Factory output for October contracted 4.2 per cent, lowest in three years, as the manufacturing and consumer goods sectors performed dismally during the month. The contraction, the first this fiscal, has dashed hopes of an early economic recovery with India Inc raising concerns over the falling consumption demand.
The government, meanwhile, revised the September growth in the index of industrial production (IIP) to 2.8 per cent against 2.5 per cent announced earlier.
Private consumption, for long a laggard, plummeted further and manufacturing growth hit a three-year low by contracting 7.6 per cent in October, according to the IIP data, which gauges the factory output in the country. The sector comprises over 75 per cent of the index and is the focus of the new government, which has announced ‘Make in India’ policy to promote manufacturing.
Reflecting falling demand, even during the festive season, the production of consumer goods contracted by 18.6 per cent in October as against a decline in output at 5 per cent registered during the corresponding period last fiscal. During the April-October period, the sector contracted 6.3 per cent, compared to a decline of 1.7 per cent in the same period of 2013-14.

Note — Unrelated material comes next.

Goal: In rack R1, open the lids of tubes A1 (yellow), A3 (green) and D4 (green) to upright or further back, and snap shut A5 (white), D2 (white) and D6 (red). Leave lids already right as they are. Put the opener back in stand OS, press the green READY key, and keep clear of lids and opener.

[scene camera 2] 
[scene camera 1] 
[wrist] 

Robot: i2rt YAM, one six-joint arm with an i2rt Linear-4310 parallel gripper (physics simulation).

Industry body Ficci said that the fall “reflects slowdown in investments but also the deep-rooted slackness in consumer demand which requires bringing down the interest rates urgently. It would also need faster implementation of government’s intentions to introduce reforms in which states have major role to play… despite being a festive month, growth of consumer goods especially durables has been negative”.
Production in the capital goods sector, a barometer of investment in the country, declined by 2.3 per cent in October, as against a growth of 2.5 per cent in corresponding month of last year. During the eight-month period, the output of capital goods grew by 4.8 per cent as against a dip in production by 0.2 per cent.

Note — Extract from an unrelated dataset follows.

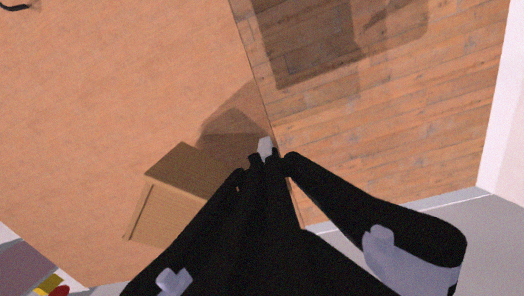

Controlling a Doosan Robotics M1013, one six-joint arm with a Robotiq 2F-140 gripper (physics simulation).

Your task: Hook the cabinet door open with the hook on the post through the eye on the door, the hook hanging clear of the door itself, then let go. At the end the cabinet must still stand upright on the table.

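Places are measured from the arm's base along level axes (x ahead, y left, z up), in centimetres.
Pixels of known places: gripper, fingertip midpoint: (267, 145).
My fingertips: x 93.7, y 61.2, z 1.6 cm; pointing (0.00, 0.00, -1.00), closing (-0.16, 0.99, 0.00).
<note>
Ahead of a thing's pixels: the offset from my fingertips to its top centre. "*": to the spot under its first point. Level surfaces: height alone.
A small wooden cabinet {dx +12.2, dy -13.6, dz +4.6 cm} (175, 191) stands on the brown table {dz -8.9 cm} (109, 91) near the table's right edge. Its ribbed top and one ribbed side show; the rest is hidden behind my fingers. My gripper (267, 145) is shut with nothing between the fingers. Its black fingertips meet just right of the cabinet's top, over the table edge, and a pale finger pad sticks up at the tips. I cannot make out the door, the eye, the post or the hook.
The table edge runs diagonally from the top middle down behind my fingers. Beyond it lie a plank floor (366, 128), a grey strip (477, 239) and a white wall (508, 91). A thin black wire shape {* dx -27.8, dy -36.3, dz -7.0 cm} (13, 6) shows top left. A shelf with coloured items (20, 268) shows bottom left.
</note>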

Overall, the IIP rose 1.9 per cent in April-October period, as against 0.2 per cent in corresponding period of last fiscal. Of the 22 industry groups in manufacturing, 16 witnessed contraction during the month.
Electricity generation during the month, however, grew by 13.3 per cent compared to a growth of 1.3 per cent during the corresponding period last year. The production in the mining sector also witnessed a growth of 5.2 per cent as against a contraction of 2.9 per cent during the year-ago period.
Analysts, however, pointed at some bright spots. “Given the fewer number of working days on the account of the shift in the festive calendar, the sharp contraction in manufacturing output in October should not be construed as a cause for alarm,” said Aditi Nayar, senior economist with ICRA.
She said indicators, including a 12 per cent rise in automobile production in November after a 5 per cent drop in October, suggest an uptick.